*THE TASK*
Look through the material below and return every line that contains "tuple".
[[ THE DATA, beginning ]]
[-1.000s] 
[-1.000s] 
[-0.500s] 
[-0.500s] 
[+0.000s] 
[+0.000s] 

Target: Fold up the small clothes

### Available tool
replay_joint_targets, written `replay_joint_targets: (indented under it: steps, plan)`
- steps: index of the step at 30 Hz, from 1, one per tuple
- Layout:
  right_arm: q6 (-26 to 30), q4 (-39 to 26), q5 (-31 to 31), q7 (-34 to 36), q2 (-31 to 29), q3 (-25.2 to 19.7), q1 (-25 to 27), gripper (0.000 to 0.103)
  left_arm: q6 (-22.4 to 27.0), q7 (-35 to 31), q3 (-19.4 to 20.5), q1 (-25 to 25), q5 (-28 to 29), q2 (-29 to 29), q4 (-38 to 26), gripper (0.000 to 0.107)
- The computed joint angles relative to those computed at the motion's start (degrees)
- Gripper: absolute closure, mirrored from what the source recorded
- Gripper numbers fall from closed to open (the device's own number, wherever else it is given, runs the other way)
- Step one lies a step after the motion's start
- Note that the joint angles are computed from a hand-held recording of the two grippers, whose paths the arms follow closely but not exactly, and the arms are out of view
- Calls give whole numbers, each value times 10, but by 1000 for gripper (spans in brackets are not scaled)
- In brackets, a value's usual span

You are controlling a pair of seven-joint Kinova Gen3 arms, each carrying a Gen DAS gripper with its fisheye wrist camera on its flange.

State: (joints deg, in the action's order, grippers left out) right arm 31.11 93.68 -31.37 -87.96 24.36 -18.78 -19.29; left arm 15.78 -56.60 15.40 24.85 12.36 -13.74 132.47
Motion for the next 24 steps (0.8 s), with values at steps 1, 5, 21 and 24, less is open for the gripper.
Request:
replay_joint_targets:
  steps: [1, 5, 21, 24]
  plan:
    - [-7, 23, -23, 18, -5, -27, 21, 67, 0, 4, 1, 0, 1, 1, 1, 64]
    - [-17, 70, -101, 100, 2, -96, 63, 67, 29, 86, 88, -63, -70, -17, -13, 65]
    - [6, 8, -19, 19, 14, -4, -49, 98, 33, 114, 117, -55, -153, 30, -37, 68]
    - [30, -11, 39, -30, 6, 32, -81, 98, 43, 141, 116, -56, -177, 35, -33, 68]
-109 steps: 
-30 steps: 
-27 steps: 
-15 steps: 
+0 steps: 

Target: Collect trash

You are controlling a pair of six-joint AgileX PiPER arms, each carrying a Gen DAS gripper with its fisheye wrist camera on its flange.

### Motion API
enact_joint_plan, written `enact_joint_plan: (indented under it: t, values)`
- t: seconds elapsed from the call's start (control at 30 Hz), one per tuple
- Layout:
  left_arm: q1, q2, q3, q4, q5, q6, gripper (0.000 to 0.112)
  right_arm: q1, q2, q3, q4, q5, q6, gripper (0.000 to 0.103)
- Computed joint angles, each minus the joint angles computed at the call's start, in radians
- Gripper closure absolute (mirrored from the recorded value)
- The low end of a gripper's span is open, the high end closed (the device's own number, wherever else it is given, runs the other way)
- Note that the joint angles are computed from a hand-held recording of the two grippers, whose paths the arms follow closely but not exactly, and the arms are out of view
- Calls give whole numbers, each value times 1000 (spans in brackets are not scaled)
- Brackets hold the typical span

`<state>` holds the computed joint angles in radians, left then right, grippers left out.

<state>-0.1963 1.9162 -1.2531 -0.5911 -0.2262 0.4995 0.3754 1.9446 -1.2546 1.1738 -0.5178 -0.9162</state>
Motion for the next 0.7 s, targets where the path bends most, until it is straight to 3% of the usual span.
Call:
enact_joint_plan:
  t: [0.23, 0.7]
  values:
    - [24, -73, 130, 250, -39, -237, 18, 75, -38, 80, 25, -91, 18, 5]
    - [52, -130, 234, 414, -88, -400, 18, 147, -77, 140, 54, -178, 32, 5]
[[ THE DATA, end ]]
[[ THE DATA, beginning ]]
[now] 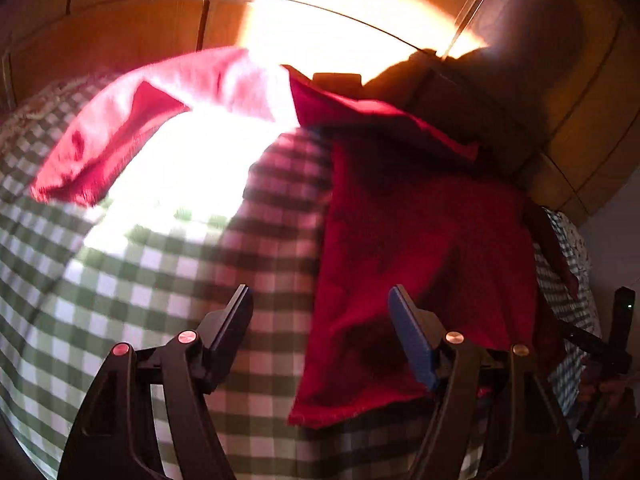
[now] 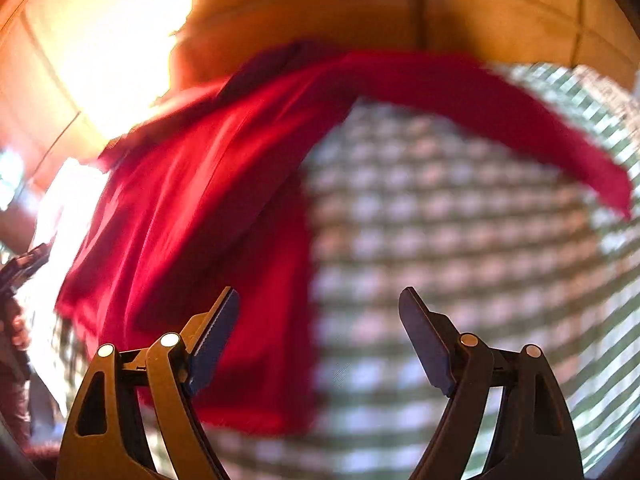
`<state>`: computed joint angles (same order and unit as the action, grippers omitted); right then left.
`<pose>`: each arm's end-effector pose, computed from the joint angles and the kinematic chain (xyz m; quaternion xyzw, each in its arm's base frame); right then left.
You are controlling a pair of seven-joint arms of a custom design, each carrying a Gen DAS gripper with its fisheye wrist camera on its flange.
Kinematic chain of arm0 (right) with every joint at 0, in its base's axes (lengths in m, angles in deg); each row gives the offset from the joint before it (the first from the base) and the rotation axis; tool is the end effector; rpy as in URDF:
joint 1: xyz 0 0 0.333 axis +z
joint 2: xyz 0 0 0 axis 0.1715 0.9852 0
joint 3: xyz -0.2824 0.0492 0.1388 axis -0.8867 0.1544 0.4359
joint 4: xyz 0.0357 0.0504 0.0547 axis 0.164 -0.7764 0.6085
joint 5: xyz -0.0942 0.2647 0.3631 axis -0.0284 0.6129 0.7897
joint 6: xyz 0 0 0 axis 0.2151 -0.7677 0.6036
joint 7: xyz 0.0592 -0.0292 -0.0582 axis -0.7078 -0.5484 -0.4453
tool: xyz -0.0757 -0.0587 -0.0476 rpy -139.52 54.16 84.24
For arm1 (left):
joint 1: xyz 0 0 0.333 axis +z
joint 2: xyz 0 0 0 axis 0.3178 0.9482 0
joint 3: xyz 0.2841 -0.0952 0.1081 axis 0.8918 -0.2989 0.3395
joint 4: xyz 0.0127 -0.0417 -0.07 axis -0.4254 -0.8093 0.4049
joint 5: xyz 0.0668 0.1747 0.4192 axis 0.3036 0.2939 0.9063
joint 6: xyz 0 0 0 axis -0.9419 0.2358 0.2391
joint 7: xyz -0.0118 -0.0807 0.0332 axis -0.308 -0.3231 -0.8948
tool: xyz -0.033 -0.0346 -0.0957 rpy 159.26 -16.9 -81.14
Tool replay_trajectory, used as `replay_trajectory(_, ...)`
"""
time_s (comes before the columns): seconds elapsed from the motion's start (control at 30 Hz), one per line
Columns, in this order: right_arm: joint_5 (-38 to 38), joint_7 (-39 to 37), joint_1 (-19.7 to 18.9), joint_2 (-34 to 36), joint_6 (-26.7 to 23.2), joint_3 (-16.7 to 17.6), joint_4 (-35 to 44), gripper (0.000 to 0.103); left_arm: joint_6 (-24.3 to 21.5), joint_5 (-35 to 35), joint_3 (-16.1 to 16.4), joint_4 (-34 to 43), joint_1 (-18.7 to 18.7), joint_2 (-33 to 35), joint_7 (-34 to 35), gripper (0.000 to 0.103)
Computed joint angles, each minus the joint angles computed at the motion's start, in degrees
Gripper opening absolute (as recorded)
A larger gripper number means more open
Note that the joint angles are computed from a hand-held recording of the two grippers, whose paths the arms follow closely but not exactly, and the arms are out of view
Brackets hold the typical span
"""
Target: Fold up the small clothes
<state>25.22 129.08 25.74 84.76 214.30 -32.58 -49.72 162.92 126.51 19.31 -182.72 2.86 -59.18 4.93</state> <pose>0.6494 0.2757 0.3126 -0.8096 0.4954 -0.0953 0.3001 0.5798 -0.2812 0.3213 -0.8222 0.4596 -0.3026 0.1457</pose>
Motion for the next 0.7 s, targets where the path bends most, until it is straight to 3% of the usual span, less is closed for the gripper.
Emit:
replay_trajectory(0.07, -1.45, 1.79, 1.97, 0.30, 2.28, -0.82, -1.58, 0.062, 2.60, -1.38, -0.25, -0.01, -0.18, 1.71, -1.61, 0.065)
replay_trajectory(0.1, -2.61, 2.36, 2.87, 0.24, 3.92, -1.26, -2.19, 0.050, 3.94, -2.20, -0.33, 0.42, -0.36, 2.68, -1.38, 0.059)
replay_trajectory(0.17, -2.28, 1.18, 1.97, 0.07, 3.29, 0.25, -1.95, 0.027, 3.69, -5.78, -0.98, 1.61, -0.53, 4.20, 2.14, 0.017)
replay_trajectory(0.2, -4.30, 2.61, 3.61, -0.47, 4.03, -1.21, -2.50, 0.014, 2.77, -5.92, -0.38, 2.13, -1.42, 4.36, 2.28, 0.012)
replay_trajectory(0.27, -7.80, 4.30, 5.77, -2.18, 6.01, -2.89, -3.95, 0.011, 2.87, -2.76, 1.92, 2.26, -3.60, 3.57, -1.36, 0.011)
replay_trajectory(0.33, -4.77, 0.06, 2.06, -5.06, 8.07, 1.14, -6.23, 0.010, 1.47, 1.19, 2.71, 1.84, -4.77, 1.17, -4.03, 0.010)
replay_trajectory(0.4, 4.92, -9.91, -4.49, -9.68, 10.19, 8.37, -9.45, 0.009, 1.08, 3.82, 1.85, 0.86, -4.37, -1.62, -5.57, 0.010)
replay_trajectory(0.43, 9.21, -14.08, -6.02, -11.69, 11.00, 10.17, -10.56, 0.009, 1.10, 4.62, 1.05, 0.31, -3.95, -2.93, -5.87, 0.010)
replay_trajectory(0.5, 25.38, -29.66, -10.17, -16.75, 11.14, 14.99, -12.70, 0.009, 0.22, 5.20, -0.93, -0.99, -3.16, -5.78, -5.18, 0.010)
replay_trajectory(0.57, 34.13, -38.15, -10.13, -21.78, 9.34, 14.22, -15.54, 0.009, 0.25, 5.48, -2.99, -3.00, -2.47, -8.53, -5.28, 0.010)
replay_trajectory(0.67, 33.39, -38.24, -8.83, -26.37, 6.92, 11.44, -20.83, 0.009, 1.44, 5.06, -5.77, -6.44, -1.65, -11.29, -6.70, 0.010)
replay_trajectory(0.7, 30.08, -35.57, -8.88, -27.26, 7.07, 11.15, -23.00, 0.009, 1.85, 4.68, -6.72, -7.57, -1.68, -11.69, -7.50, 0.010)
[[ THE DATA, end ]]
*OUTPUT FOR THIS EXERCISE*
- steps: index of the step at 30 Hz, from 1, one per tuple
- t: seconds elapsed from the call's start (control at 30 Hz), one per tuple

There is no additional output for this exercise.